> It’s hard to find any accounts of code-search using FTS I'm actually going to ...

bevekspldnw · on April 10, 2024

Mmm, it’s not that straight forward: indexes can vastly slow down large scale ingest, so it’s really about when to index as well.

I work with a lot of multi billion row datasets and a lot of my recent focus has been on developing strategies to avoid the slow down with ingest, and then enjoying the speed up for indexed on search.

I’ve also gotten some mjnd boggling speed increases by summarizing key searchable data in smaller tables, some with JSONB columns that are abstractions of other data, indexing those, and using pg prewarm to serve those tables purely from memory. I literally went from queries taking actual days to < 1 sec.

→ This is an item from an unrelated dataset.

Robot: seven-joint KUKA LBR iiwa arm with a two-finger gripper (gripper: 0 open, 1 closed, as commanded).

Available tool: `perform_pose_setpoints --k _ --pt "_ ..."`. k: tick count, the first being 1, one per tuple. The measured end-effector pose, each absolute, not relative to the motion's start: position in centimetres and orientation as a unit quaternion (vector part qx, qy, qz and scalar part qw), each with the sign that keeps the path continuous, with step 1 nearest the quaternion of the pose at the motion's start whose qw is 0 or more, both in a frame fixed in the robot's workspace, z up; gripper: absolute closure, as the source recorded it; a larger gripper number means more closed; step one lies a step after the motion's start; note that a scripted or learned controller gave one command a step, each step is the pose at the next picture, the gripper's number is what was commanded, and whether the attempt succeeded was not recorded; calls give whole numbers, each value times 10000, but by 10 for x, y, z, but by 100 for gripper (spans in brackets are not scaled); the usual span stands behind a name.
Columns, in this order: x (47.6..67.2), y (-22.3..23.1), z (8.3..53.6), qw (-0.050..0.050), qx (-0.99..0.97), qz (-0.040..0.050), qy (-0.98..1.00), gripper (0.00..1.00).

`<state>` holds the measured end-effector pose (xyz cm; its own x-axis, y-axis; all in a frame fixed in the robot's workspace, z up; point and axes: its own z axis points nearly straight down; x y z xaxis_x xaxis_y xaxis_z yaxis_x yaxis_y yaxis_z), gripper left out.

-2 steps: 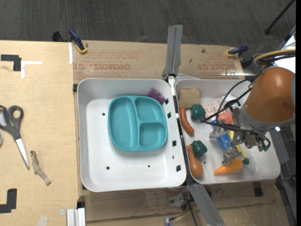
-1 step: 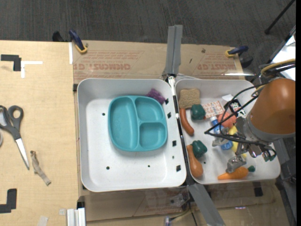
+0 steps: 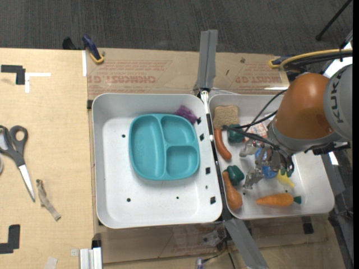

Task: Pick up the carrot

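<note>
A smooth, tapered orange carrot with a small dark green tip [image 3: 276, 200] lies on its side along the near edge of the glossy shallow white right bin [image 3: 317, 206], untouched and just below the metal two-finger gripper [image 3: 259, 170]. Whether its fingers are wide or narrow cannot be told among the clutter beneath the wrist. To the left, a second fat orange carrot-shaped toy with a green top [image 3: 233, 190] rests against the bin's left wall, and a glossy red-orange sausage [image 3: 222, 144] lies farther back, near a rough tan slice of bread [image 3: 226, 115]. In the white left bin [image 3: 112, 206] sits a smooth teal plastic plate with three compartments [image 3: 165, 147], with a small purple piece [image 3: 187, 114] beyond it.
</note>
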<state>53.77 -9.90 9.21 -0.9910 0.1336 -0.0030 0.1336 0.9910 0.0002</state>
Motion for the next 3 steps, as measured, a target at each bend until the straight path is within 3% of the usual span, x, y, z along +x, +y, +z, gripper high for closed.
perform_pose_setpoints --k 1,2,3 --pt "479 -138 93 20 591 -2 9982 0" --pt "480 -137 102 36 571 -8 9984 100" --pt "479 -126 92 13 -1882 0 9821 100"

philippemnoel · on April 11, 2024

That's wild. Quite impressive how far Postgres can be tuned. Is this all with tsvector?

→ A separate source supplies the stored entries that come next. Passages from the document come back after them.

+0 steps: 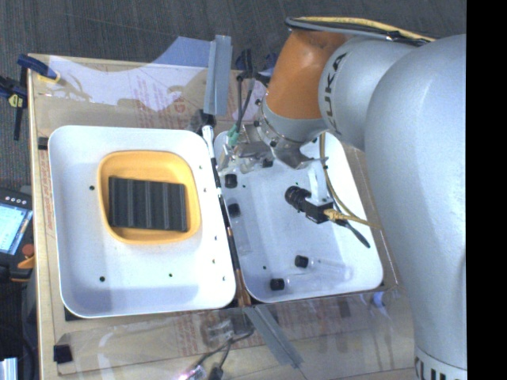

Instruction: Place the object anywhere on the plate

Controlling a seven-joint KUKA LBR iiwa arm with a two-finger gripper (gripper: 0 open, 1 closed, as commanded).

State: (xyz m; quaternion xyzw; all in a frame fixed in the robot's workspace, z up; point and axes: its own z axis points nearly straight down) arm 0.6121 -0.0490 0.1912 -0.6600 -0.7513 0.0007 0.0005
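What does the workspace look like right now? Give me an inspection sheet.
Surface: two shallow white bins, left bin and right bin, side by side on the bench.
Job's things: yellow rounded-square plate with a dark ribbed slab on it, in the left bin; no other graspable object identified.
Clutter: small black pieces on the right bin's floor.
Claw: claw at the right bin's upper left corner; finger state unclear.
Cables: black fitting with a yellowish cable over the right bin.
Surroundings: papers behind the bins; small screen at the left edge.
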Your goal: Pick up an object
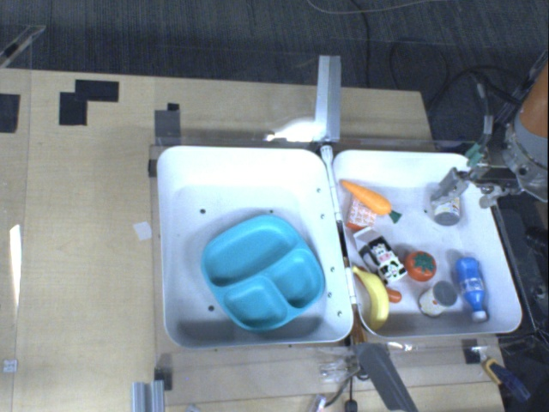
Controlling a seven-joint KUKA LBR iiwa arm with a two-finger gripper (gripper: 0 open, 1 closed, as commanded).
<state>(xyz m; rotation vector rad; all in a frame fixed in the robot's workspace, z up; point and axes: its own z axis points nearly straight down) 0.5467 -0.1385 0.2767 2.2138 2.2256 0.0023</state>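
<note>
The gripper point(449, 197) hangs over the right bin point(508, 316), above the carrot point(367, 197), tomato point(421, 265) and bottle point(470, 287); whether its jaws are apart cannot be told.

Light was bright and even from above. A hard white glare burned at the back rim of the left bin point(296, 131). A soft grey shadow lay under the blue tray point(262, 270). The picture was slightly soft, with small objects lacking fine detail.
</note>
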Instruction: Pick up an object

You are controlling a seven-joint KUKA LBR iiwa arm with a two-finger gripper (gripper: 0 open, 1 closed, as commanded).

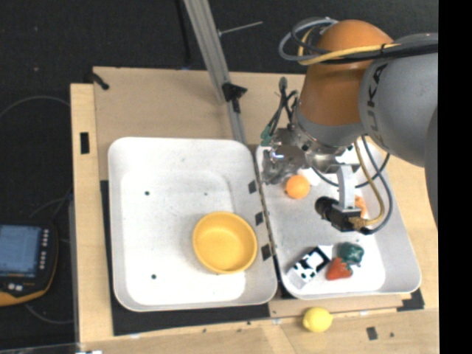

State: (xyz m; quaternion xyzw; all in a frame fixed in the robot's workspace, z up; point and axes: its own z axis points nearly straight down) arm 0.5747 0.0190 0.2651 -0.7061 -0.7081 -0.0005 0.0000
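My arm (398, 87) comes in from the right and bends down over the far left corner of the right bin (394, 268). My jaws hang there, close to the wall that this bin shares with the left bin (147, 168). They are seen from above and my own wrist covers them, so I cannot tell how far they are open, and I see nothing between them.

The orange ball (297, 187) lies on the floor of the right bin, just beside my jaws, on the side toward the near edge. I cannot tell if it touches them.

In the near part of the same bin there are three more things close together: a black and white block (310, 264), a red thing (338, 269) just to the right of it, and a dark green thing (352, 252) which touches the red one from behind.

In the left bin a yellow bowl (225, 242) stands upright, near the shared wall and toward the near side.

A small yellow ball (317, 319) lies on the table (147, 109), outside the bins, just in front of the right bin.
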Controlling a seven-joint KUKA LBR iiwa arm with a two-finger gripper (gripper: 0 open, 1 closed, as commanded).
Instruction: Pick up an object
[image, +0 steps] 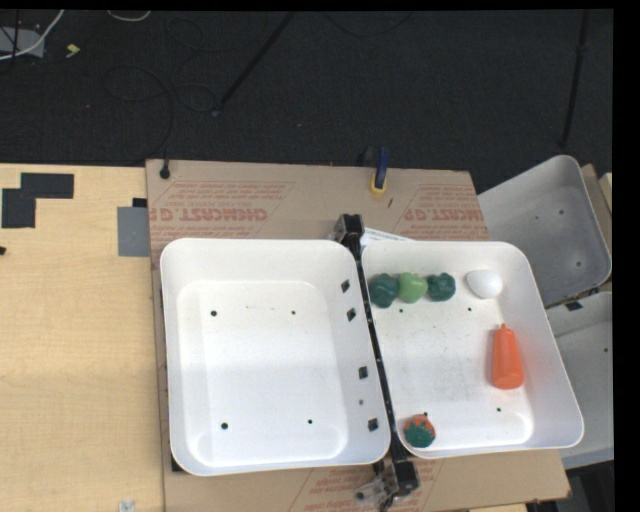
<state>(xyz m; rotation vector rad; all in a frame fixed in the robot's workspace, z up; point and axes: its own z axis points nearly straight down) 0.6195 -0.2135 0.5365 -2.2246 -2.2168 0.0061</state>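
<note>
The right bin (545, 330) holds several small objects. A green and teal caterpillar-like toy (411, 288) lies near its back edge, with a white rounded object (484, 283) just to its right. An orange bottle-shaped object (506, 357) lies near the right wall. A small teal and orange toy (419, 431) rests in the front left corner of that bin.
The left bin (190, 300) sits beside the right one, joined by a black divider with clips (362, 330). Both bins rest on a cardboard sheet (260, 200) over a wooden bench. A grey metal plate (555, 220) stands at the right. A blue and yellow clamp (379, 171) grips the cardboard's back edge.
</note>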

sdesol · on April 10, 2024

Yeah I agree. I've had a lot of practice so far with coordinating between hundreds of thousands of tables to ensure ingestion/lookup is fast. Everything boils down to optimizing for your query patterns.

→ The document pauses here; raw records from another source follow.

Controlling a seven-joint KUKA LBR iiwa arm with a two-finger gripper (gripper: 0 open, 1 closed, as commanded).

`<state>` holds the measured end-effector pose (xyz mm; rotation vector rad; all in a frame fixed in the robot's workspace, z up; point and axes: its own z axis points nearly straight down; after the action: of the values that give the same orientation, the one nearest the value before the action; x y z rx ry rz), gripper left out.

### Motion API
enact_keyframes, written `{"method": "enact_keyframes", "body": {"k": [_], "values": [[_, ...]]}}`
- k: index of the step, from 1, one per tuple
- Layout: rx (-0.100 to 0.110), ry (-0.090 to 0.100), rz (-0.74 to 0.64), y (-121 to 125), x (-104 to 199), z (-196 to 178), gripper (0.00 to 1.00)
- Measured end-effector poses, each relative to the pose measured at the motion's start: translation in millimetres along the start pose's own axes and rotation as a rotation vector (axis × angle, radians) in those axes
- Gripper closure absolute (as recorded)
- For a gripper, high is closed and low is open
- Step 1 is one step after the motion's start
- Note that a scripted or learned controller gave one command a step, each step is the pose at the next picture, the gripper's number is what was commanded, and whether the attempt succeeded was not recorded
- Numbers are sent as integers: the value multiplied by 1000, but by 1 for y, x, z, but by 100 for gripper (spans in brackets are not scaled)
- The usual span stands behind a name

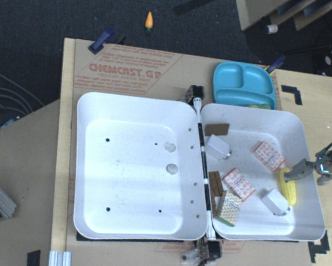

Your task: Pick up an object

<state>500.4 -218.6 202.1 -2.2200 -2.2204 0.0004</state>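
The yellow banana (289,188) lies by the right wall of the right bin (244,231), and the pincer (300,170) hangs just above its top end; I cannot tell its state. It looks mid-approach, needing a descent next. The bench (128,71) sheet reads "CHEMCAST GP".

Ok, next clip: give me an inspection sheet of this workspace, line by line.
Surface: wooden bench bearing a left bin and a right bin.
Job's things: the right bin holds a yellow banana, patterned packets, white blocks and brown pieces.
Clutter: blue divided tray behind the right bin; blue clip at the bench's far edge.
Grippers: gripper at the right bin's right rim, beside the banana.
Cables: grey cables on the floor, left.
Surroundings: dark carpet; small orange object.
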Motion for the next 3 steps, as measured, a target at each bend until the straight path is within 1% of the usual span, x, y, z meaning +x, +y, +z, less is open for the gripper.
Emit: {"method": "enact_keyframes", "body": {"k": [1, 2, 3], "values": [[-3, 8, -7, 73, 1, 117, 0], [-4, 3, -5, 73, -2, 107, 100], [-2, 7, -7, 73, 0, 107, 0]]}}
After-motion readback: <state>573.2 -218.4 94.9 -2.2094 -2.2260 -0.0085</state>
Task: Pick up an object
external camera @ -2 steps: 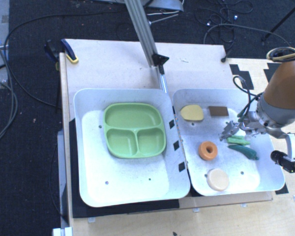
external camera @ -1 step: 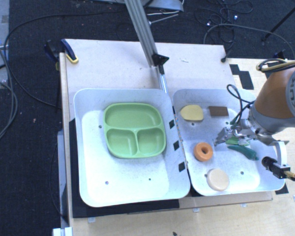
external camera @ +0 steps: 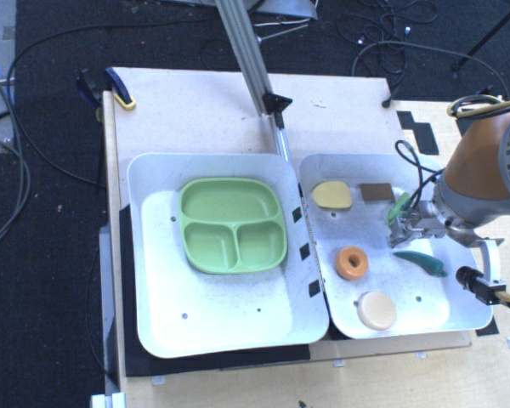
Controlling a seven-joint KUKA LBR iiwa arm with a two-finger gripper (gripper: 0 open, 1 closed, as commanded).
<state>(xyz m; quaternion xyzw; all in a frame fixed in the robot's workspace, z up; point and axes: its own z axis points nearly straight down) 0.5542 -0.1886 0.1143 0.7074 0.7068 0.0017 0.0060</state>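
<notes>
One tray (external camera: 234, 225); one donut (external camera: 352, 263)

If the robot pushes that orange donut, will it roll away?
Probably not. The donut lies flat in the right bin, so it would likely slide. On edge, its round shape could roll. It looks like a light toy, and the hole offers a grip.

Wooden bench (external camera: 340, 100) carries 2 white bins: left bin (external camera: 153, 313) and right bin (external camera: 459, 313), touching along their inner edges, with small black clips (external camera: 304, 251) on that seam. A slanted aluminium pole (external camera: 242, 41) runs from the far edge down to a black bracket (external camera: 276, 104) at the far side of the bins. Black cables (external camera: 34, 143) lie on dark floor left and far; a blue-and-yellow clamp (external camera: 119, 89) sits at the bench's far-left corner.
</notes>
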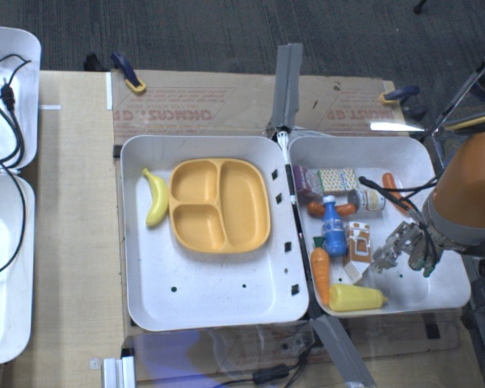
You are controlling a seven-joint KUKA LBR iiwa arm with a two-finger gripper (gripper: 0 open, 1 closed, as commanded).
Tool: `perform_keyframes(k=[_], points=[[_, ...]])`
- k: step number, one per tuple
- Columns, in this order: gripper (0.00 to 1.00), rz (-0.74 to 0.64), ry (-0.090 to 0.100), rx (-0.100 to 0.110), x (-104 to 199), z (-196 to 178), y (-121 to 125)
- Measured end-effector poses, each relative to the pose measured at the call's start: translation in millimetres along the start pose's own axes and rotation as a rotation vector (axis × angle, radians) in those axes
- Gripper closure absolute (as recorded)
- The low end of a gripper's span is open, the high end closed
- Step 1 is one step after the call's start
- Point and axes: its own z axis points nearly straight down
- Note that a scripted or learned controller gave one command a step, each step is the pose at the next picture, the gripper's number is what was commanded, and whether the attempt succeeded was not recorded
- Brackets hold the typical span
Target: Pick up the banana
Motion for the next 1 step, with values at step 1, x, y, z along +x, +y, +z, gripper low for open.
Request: perform_keyframes(k=[1], points=[[0.00,0.000,0.000,0.000,0.1,0.0,0.0]])
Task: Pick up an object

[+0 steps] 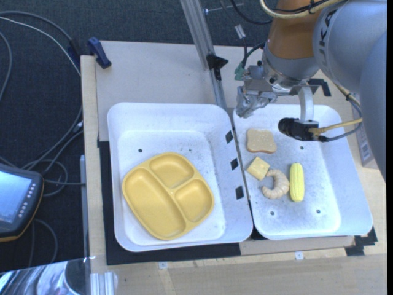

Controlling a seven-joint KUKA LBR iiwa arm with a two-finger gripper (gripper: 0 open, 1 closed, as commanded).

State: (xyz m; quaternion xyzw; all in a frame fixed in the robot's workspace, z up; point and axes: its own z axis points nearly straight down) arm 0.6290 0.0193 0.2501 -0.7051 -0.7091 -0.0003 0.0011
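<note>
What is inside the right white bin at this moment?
In the right shallow white bin: a tan toast slice, a pale yellow cheese cube, a beige curled croissant-like piece and a yellow corn cob. The arm covers its far corner.

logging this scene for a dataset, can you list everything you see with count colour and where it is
bins: 2, white, side by side on the bench
tray: 1, yellow, three compartments, in the left bin
toast: 1, tan, upper part of the right bin
cheese: 1, pale yellow, below the toast
croissant: 1, beige, curved, right of the cheese and lower
corn: 1, yellow, right of the croissant
clamp: 1, blue, bench's far left corner
arm: 1, grey with orange band, from the right
tool: 1, metal, above the right bin's far left corner
</note>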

I also believe in using what I call "compass tables" (like your summarization tables), which I guess are indexes of indexes.

bevekspldnw · on April 11, 2024

Scaling databases both oddly frustrating and also rewarding. Getting that first query that executes at 10x of the old one feels great. The week of agony that makes it possible…less so.

sdesol · on April 11, 2024

Fully agree. I do have to give hardware a lot of credit though. With SSD and now NVME, fast random read/write speed is what makes a lot of things possible.

bevekspldnw · on April 11, 2024

Yup, I just wish Samsung made an 8TB NVME!